A concurrency limit is a cap on the number of HTTP requests allowed to a service at any given time, the "in-flight" requests. Rate limits are available as well, which limit the number of requests made to a service per minute.
Concurrency limits are available on two levels:
- a total limit on the service, for all requests made to it combined
- a per-user limit, with both a default limit per user available as well as configurable limits for individual users
Upon reaching the concurrency limits, users will receive an HTTP 429 Too Many Requests response code. The response body indicates whether the total or user limit was reached.
Configuring concurrency limits¶
Concurrency limits can be configured through the WebApp and in the API, Client Libraries and CLI.
In the WebApp, the total concurrency limit for all users and the default limit per user are configurable in the Authentication and limits section of a service.
Additionally, you can set limits for individual users on the Concurrency limits tab of the service. Limits configured for a (service) user apply on the token used. The limits apply separately per token if a user has multiple.

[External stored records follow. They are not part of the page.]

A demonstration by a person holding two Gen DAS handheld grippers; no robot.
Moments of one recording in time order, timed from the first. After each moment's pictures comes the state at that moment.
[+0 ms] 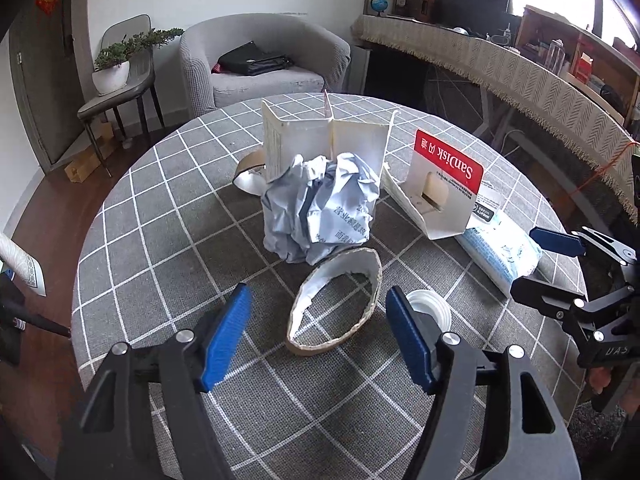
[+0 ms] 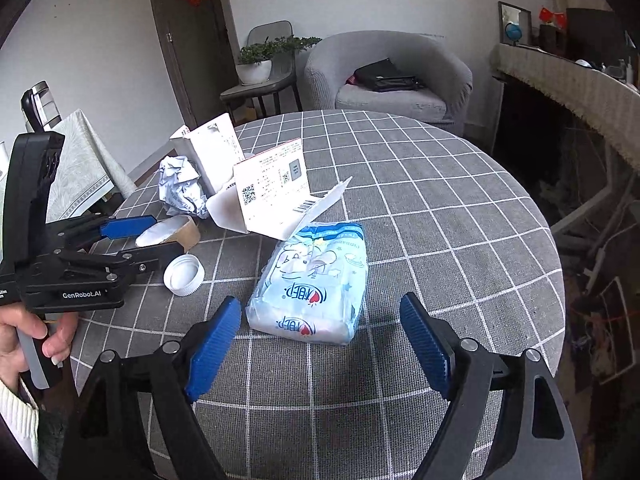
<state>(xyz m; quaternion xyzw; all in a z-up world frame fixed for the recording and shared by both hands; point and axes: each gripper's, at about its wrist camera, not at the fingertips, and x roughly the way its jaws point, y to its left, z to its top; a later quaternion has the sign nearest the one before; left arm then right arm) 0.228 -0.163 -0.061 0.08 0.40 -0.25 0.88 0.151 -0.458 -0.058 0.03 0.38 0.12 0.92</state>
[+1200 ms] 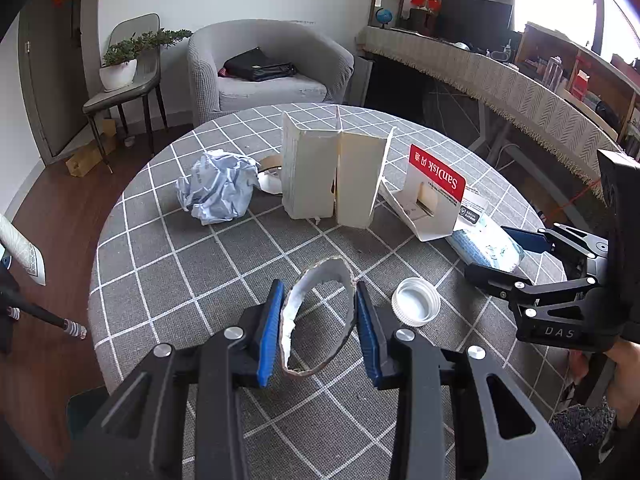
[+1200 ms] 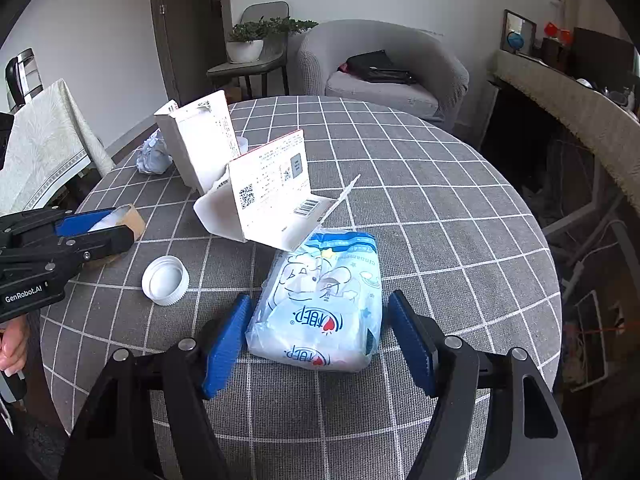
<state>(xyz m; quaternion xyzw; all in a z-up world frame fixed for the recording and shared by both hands) 0.207 -0.141 -0.049 0.05 0.40 -0.25 0.88 0.171 -0.427 -0.059 -0.03 0.40 0.08 0.91</state>
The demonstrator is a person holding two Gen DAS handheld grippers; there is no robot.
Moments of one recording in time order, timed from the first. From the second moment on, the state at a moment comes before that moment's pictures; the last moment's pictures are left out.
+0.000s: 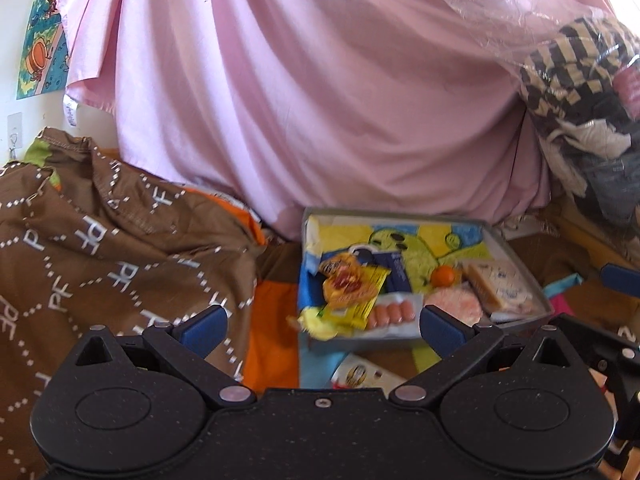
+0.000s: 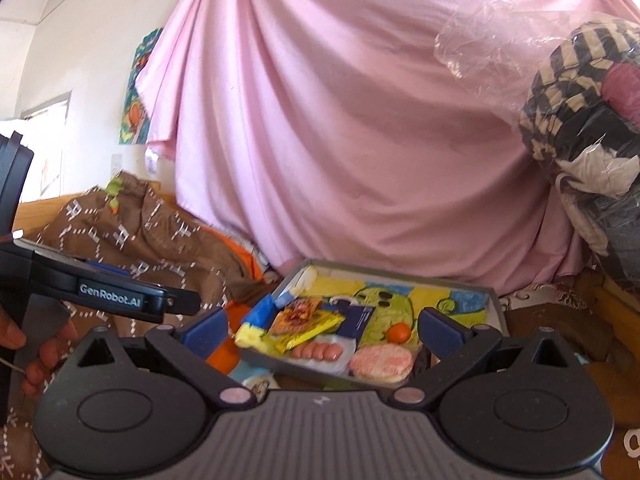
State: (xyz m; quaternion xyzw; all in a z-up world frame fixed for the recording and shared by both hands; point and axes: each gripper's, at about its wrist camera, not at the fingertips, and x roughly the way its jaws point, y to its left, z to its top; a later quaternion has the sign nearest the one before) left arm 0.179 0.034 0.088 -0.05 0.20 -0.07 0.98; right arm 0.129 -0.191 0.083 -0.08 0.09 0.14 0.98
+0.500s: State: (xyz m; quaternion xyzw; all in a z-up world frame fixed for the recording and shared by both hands) left arm 0.137 0.065 0.024 -0.04 0.30 -0.04 0.95; right arm 0.105 -0.174 0.029 -0.10 0.20 0.18 0.96
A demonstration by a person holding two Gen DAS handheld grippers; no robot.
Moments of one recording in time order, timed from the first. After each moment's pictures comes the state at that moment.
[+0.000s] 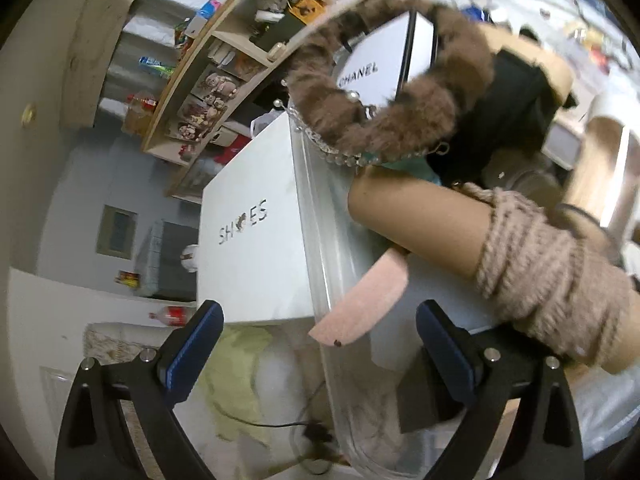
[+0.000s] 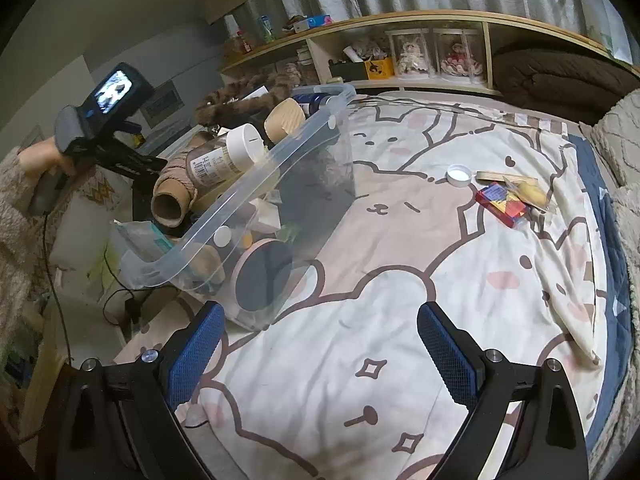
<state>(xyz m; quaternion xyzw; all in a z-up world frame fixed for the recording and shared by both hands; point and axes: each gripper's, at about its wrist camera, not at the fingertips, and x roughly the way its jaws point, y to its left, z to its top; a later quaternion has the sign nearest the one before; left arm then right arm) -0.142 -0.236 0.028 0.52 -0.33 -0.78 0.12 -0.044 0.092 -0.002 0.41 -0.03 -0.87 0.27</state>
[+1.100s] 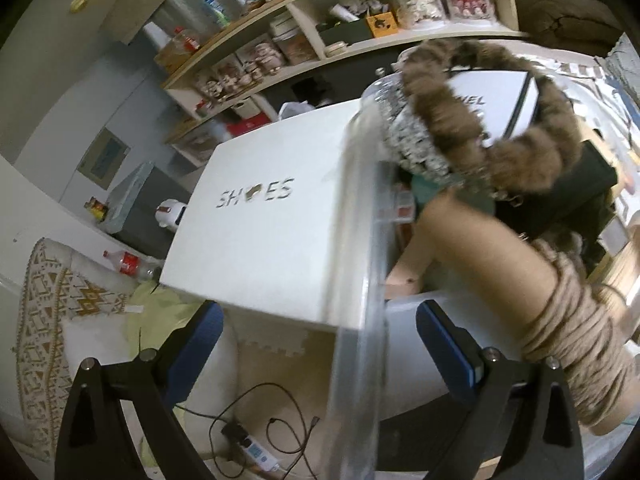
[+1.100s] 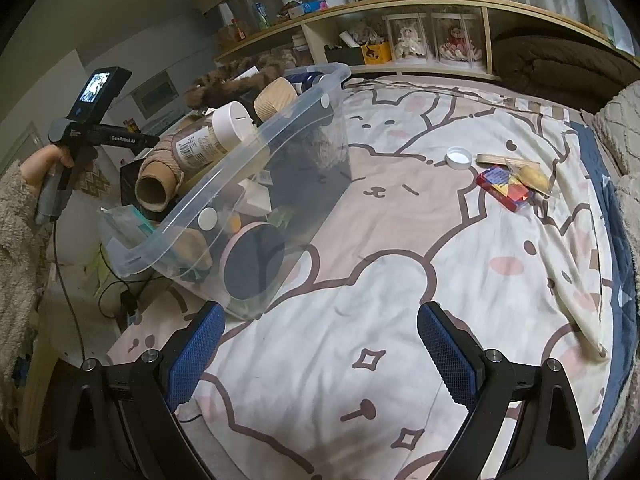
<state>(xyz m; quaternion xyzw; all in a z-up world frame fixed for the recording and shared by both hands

User level concurrency limits are only available for services that require authentication, because they are applied per token. The total concurrency limit on a service is available for all services, both with and without authentication.
Request distribution and consistency guarantees¶
The concurrency limit applies to the service and is independent of the number of deployment instance replicas that back it. For example, a concurrency limit of 100 on a service backed by 5 deployment replicas means that each replica will receive approximately 20 requests at most at any given time.
The total concurrency limit on a service is strongly consistent and this limit is never exceeded. However, due to the nature of load balancing, asynchronous distribution of requests as well as varying request durations, UbiOps can't guarantee that each replica receives exactly an equal share of concurrent requests. In the example above, it could be that some replicas receive 21 requests and others 19. On a service with one replica, the limit for that replica is guaranteed.